“Maaf, saya menyela”, ujar Pangeran Ngabehi. “Kedua anak angkat saya, A Kwok dan A Jie melaporkan bahwa rekan-rekannya orang Tionghoa penarik cukai gerbang tol sangat mengkhawatirkan kebencian rakyat.”
“Mengapa begitu Paman? Bukankah pajak gerbang tol selama ini sudah berjalan?”
“Tapi beberapa tahun ini, mereka mendapat perintah tambahan dari Ki Patih untuk memungut cukai atas gerobak, kuda beban, pikulan, bahkan gendongan, Anakmas…”
“Apa?”
“Iya benar, Kanjeng Pangeran”, tabik Siauw Cen Kwok. “Bahkan menurut laporan, lewat dengan menggendong bayi juga ada cukainya!”
“Lintah bangkai kamu Danureja!”
“Ampun, Kanjeng Pangeran… Akan saya jelaskan…”
Terlambat. Ketika kata-kata itu menggantung di udara, dengan langkah amat cepat Dipanegara telah menuju ke arahnya. Setapak sebelum menabrak Danureja yang duduk bersila sambil menyembah, Sang Pangeran berhenti lalu mengangkat kaki kiri.
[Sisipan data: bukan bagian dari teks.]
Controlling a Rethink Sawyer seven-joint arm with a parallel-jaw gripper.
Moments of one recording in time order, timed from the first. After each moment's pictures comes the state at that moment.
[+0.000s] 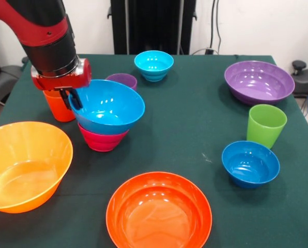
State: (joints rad) arm -0.90 -0.46 0.60 1.44 -0.60 0.98 1.67
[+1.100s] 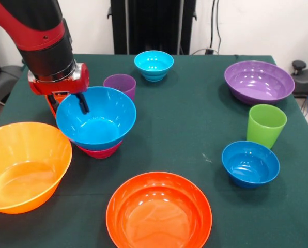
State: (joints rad) arm -0.90 -0.44 0.61 1.41 -0.61 0.98 1.67
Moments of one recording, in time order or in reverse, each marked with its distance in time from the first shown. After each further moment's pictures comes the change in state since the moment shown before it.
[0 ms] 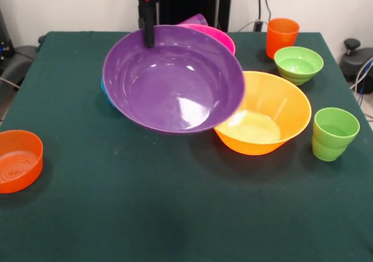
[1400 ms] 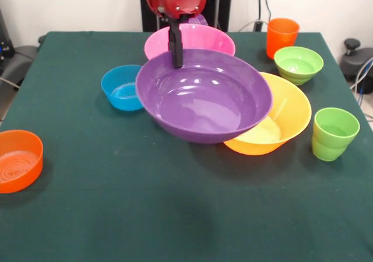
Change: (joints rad) arm 0.062 -0.032 -0.060 0.145 -0.208 -0.290 0.285
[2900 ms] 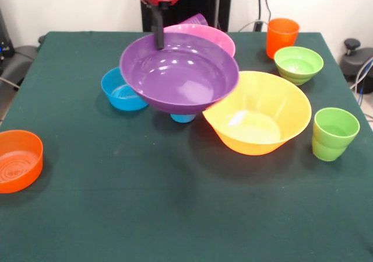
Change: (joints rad) arm -0.081 -0.067 0.012 0.184 -0.053 -0.056 0.121
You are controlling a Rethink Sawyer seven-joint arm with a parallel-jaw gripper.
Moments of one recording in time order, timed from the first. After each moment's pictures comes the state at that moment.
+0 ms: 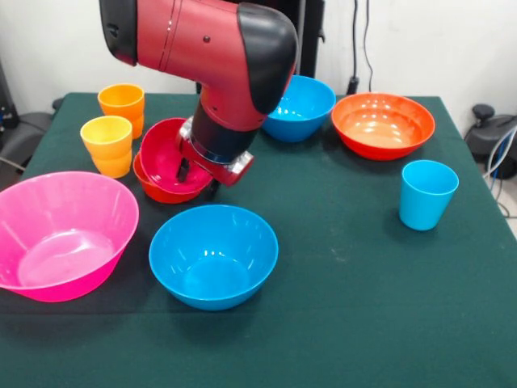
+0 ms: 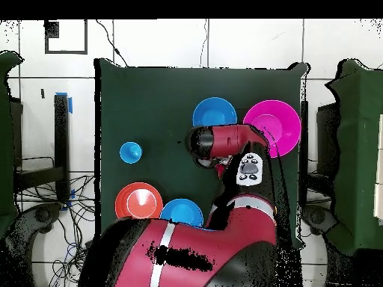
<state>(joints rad) -0.19 -0.31 -0.14 1.30 -0.34 0.78 2.27</state>
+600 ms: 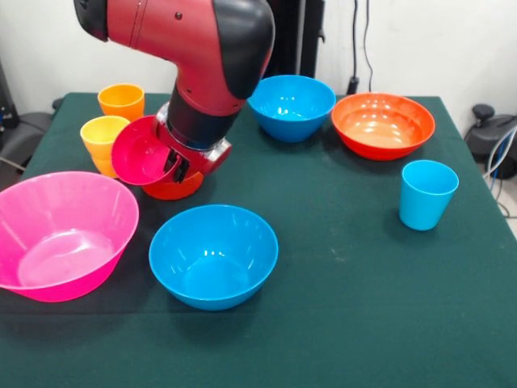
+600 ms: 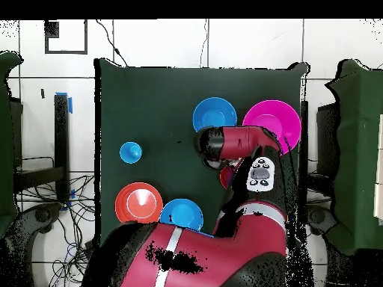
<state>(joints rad) -0.21 -0.34 -0.17 1.31 -0.34 0.78 2.27</state>
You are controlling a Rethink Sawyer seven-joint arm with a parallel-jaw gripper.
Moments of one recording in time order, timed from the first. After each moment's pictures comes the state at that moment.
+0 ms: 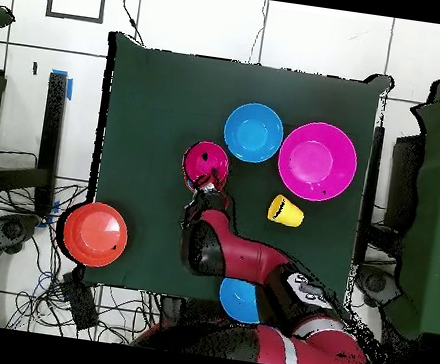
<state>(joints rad) -0.43 -0.55 0.16 2.07 -0.22 -0.53 2.54</state>
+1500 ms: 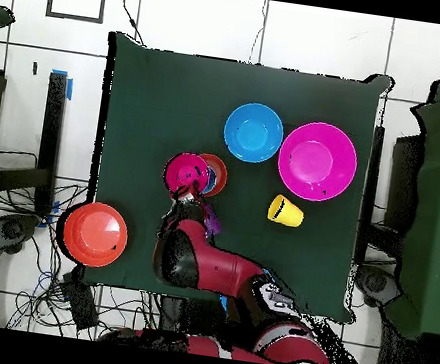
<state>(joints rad) -0.33 -0.60 0.13 2.19 -0.08 -0.53 2.54</state>
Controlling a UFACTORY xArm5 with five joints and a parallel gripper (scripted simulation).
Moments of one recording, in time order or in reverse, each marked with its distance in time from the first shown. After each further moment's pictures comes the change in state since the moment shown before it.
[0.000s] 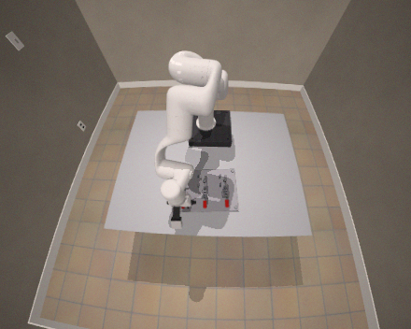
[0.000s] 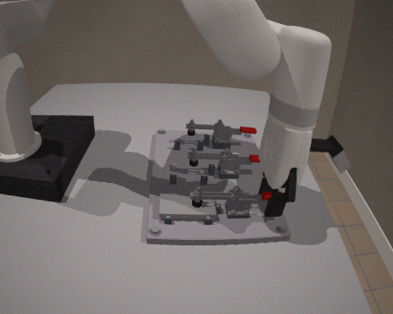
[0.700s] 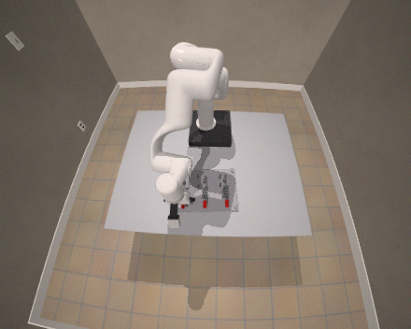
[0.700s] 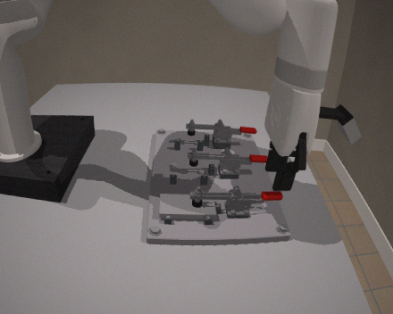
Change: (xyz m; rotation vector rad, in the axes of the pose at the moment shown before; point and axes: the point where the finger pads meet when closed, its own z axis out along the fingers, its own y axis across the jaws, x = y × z) arm 0.001 -0.001 -0.056 -0.001 0.002 0.000
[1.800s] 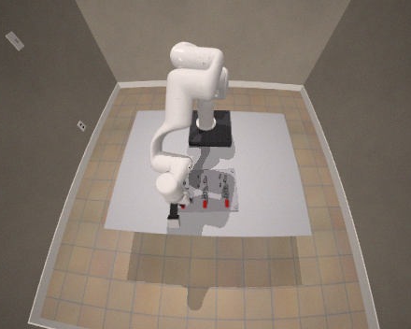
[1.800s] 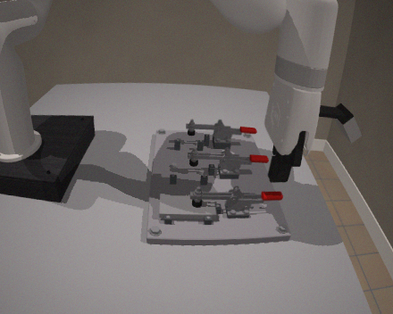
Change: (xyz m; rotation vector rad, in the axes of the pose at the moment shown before) arm 0.000 0.000 -0.002 0.000 -0.001 0.000
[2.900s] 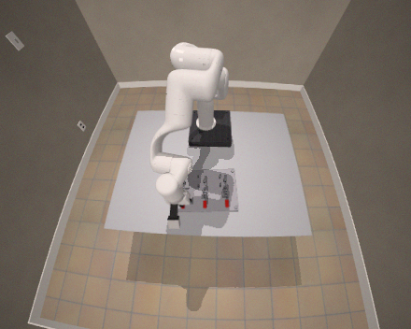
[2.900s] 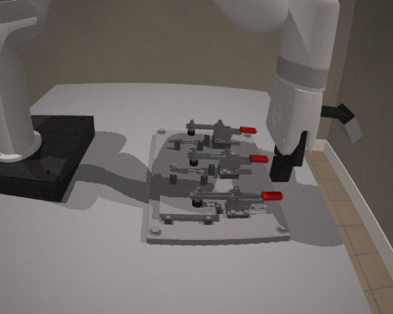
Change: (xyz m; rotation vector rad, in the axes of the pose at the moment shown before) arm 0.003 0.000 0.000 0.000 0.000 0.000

Dilepasnya selop yang dia kenakan, lalu dengan wajah menyala, Sang Wali Sultan memukulkan selop itu ke pipi kiri Pepatih Dalem. Hantaman itu keras sekali, sampai sang Rijksbestierder terjerembab ke kanan dan blangkonnya terlempar lepas.
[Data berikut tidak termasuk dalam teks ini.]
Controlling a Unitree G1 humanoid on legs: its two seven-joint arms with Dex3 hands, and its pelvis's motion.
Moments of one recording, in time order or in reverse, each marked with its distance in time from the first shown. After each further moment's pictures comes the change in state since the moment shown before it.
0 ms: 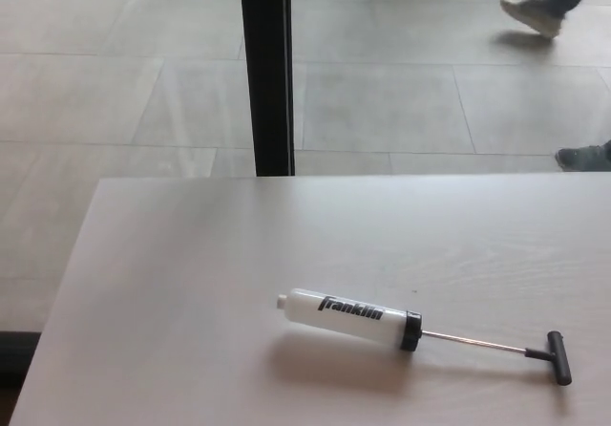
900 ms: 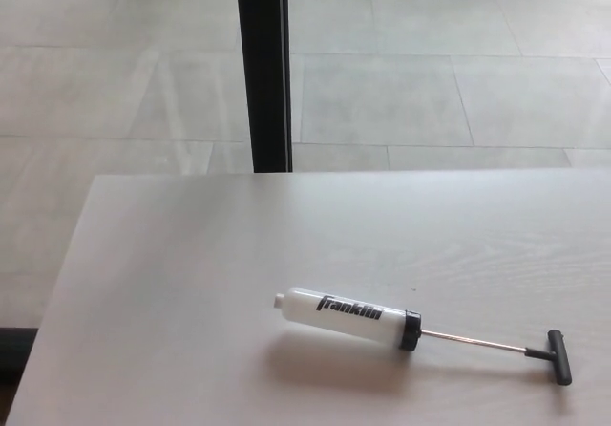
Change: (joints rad) left_arm -0.106 0.094 -0.180 -0.135 0.333 -0.049 -0.180; right_arm 0.121 -0.232 0.278 -0.157 -0.301 0.020 0.080
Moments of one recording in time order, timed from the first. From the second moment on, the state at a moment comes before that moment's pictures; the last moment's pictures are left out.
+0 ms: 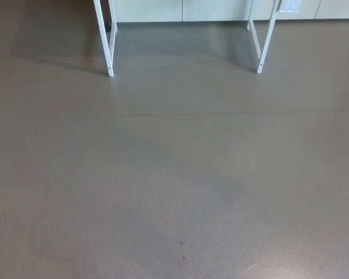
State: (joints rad) left_arm 0.13 0.52 -0.02 1.24 0.08 0.03 -0.08; right_arm 0.35 -1.00 0.12 1.06 -0.24 -0.06 0.10
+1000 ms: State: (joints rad) left_arm 0.11 0.52 -0.01 1.29 0.11 -0.04 -0.15; right_arm 0.32 -1.04 0.14 1.12 -0.29 -0.18 0.15
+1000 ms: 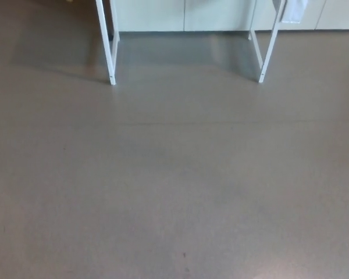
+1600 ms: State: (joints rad) left_arm 0.10 0.53 -0.01 1.27 0.12 -0.06 -0.17; right_arm 0.31 -1.04 0.14 1.13 -0.31 -0.19 0.15
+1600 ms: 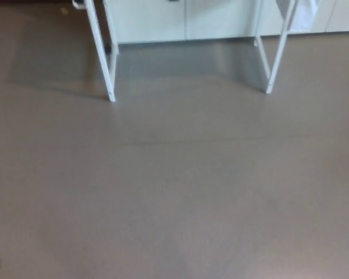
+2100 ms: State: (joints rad) left_arm 0.11 0.54 -0.05 1.28 0.14 -0.07 -0.19; right_arm 0.31 -1.05 0.13 1.13 -0.31 -0.20 0.15
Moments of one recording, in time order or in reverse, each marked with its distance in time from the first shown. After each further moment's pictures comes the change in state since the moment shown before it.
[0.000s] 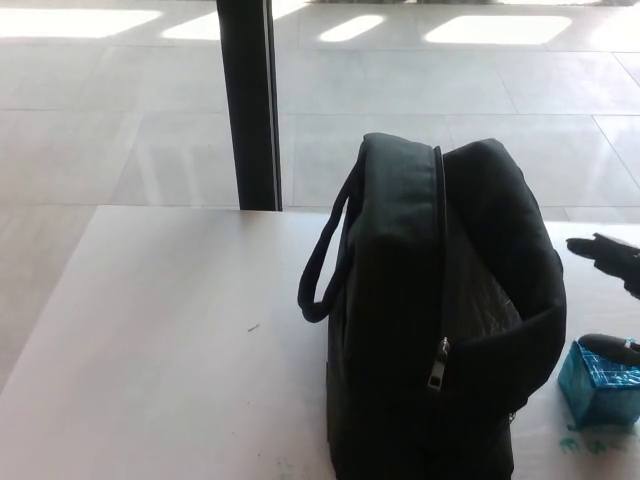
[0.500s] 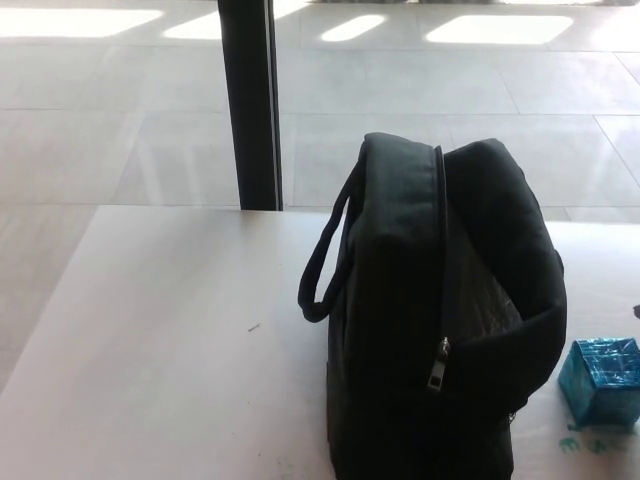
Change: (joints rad) left_arm 0.004 0.000 0.001 0.000 -0.008 0.000 -0.004; right_arm -0.004 -0.032 0.022 0.250 -0.072 -0.003 0.108
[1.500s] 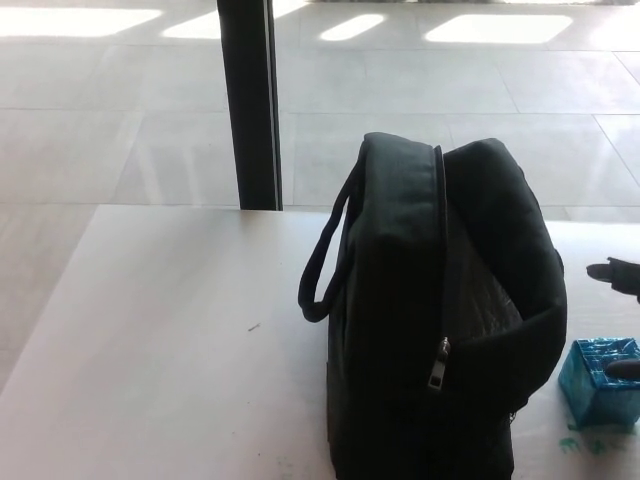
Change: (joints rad) left_arm 0.004 0.007 0.006 -0.029 -0.031 0.000 -0.023; right_arm -0.088 0.071 -0.015 -0.026 -0.082 -0.070 0.009
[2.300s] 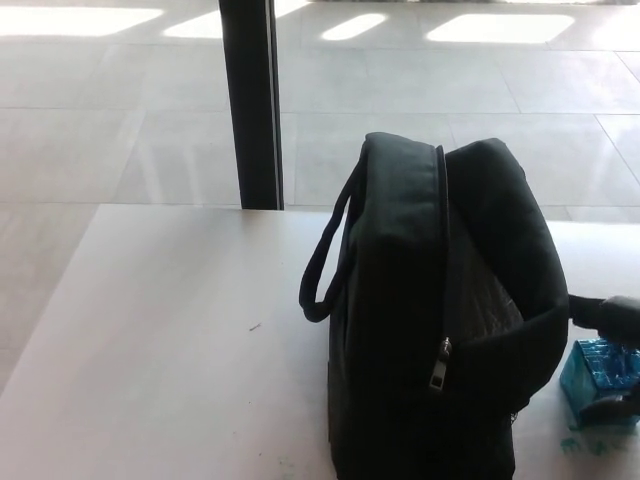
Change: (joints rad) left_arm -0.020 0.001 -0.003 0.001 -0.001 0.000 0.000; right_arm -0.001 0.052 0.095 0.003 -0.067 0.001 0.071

Hadirin menahan nafas ketika Danureja mengaduh terpekik. Dengan gemetar dia ingsutkan tubuhnya ke arah kaki Dipanegara lalu menyembah dan memeluk betis dengan mohon ampun sembari menahan tangis.
Mayor Tumenggung Wiranegara yang melihat sang atasan menyungkur segera hendak menolongnya. Tapi ketika berlalu di depan Sang Pangeran dalam langkah dodok dia merasa tangannya ditarik dengan kekuatan luar biasa hingga tubuhnya terpuntir ke hadapan wajah murka Dipanegara.
“Dan kamu Mukidin! Pria laknat kesayangan Kanjeng Ratu heh? Mau ikut mendukung perampok rakyat si Danureja, iya? Belum pernah sarapan tumitku, kamu!”
Sebuah tendangan telapak kanan beserta selopnya menghajar dada Wiranegara. Komandan pasukan Bhayangkara Keraton itu mengaduh kesakitan dan menelungkup di dekat Patih Danureja yang masih menyembah-nyembah sambil bercucuran airmata.